At the full hearing on 11 October 2018, the Upper Tribunal disagreed with the Home Office, finding that if QH had received proper notice, he likely would have had time to secure legal advice and funding to issue a judicial review claim to prevent his removal to Germany, whereupon the Upper Tribunal would likely have held the decision of the Home Office to remove QH to Germany to be unlawful.
In his judgment, Mr Justice William Davis took the view that:
“[T]he main planks of the SSHD’s case in justifying the removal decision in a judicial review of the decision before the Upper Tribunal would not have withstood proper scrutiny. The mere fact that the Applicant by then was within the jurisdiction of Germany would not have tipped the balance. The principle of comity is important. Of greater importance is the need for UK courts and tribunals to uphold the human rights of those within their jurisdiction even if the interference with those human rights has led to the removal of the individual to a third country.”

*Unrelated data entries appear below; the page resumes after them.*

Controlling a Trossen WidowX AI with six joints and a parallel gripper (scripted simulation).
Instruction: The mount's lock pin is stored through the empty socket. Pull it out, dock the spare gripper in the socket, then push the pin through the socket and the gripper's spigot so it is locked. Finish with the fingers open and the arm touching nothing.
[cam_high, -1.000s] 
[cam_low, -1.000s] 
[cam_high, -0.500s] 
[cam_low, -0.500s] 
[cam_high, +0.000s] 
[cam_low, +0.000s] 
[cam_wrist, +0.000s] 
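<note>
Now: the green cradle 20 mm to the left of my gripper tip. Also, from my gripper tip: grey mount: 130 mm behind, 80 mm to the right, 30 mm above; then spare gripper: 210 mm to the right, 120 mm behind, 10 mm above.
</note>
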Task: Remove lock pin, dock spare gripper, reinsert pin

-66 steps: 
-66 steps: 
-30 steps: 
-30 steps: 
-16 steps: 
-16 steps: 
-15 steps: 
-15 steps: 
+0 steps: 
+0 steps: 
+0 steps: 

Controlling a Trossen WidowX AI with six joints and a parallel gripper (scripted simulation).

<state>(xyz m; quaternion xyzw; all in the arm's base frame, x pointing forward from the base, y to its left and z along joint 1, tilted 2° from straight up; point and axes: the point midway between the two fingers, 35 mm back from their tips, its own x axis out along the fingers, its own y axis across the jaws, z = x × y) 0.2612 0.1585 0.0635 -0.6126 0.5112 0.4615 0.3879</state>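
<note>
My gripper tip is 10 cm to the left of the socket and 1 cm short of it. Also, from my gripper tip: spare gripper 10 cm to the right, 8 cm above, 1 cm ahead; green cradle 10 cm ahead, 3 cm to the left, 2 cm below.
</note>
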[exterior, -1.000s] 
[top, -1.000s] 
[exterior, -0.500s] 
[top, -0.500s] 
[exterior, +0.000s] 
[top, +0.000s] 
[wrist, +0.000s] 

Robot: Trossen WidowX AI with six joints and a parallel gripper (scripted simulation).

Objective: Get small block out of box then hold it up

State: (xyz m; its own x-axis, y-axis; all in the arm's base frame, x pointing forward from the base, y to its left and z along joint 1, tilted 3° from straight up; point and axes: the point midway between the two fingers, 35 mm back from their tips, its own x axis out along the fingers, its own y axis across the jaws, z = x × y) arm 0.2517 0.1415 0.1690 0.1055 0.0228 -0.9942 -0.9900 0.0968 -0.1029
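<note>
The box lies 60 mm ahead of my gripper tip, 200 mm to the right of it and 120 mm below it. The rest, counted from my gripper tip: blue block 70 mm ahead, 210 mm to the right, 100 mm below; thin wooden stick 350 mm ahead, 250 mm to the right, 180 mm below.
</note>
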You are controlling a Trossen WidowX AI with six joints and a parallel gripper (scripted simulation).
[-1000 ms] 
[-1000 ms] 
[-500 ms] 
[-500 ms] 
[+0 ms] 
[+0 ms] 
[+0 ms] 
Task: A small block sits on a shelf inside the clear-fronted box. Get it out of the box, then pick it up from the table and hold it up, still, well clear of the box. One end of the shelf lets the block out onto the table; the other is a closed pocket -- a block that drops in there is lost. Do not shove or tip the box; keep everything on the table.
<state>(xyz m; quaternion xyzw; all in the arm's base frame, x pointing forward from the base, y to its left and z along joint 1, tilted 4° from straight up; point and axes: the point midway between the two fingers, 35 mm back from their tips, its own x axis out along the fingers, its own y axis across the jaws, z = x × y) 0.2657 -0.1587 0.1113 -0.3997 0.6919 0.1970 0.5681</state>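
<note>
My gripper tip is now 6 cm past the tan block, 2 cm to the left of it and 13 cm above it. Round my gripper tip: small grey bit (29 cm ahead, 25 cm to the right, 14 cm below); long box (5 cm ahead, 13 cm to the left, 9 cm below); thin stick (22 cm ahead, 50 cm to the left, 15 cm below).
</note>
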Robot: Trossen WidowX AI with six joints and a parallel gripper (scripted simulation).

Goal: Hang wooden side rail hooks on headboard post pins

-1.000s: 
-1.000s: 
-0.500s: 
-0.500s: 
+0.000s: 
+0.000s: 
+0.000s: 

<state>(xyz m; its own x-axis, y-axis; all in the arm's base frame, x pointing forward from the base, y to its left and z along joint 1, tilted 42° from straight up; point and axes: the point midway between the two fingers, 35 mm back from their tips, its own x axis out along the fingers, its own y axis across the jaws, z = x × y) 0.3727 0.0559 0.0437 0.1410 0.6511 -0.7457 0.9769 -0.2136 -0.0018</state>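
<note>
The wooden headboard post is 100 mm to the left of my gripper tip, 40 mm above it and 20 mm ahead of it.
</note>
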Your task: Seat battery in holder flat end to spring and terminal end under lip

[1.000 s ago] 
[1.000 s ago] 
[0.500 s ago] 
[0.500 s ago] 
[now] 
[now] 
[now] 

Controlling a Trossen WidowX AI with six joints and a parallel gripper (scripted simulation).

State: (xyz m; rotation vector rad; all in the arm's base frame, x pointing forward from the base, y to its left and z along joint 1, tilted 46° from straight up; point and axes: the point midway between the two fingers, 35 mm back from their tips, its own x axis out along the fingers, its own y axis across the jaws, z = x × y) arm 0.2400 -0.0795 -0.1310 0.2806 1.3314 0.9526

Hannah Baynes, solicitor for QH said:
“I am delighted that the Court has agreed that the Home Office should take steps to return my client to the UK to live with his uncle, after more than a year living in Germany. Even though the Home Office accepted that my client’s removal breached their own policy, they said that it didn’t make any difference as he would have been removed anyway. The Court disagreed, accepting that my client was unlawfully removed from the UK to Germany as a child.
“This is an important and unprecedented result, and it means that my client will be able to have his asylum claim processed in the UK and to resume his recovery from his past experiences of torture in Afghanistan. The detrimental impact on my client resulting from being wrongfully removed to Germany and separated from his family and support network in the UK has been significant. I hope that the Court’s decision here will make the Home Office wake up to the reality that their administrative errors have serious repercussions, affecting real people, and that proper consideration in the future will mean that other vulnerable children are not wrongfully removed from the UK”.
QH is represented by Hannah Baynes and Helen Baron of the Harrow Public Law Team at Duncan Lewis Solicitors, instructing Sonali Naik QC and Greg Ó Ceallaigh both of the Garden Court Chambers Immigration Team.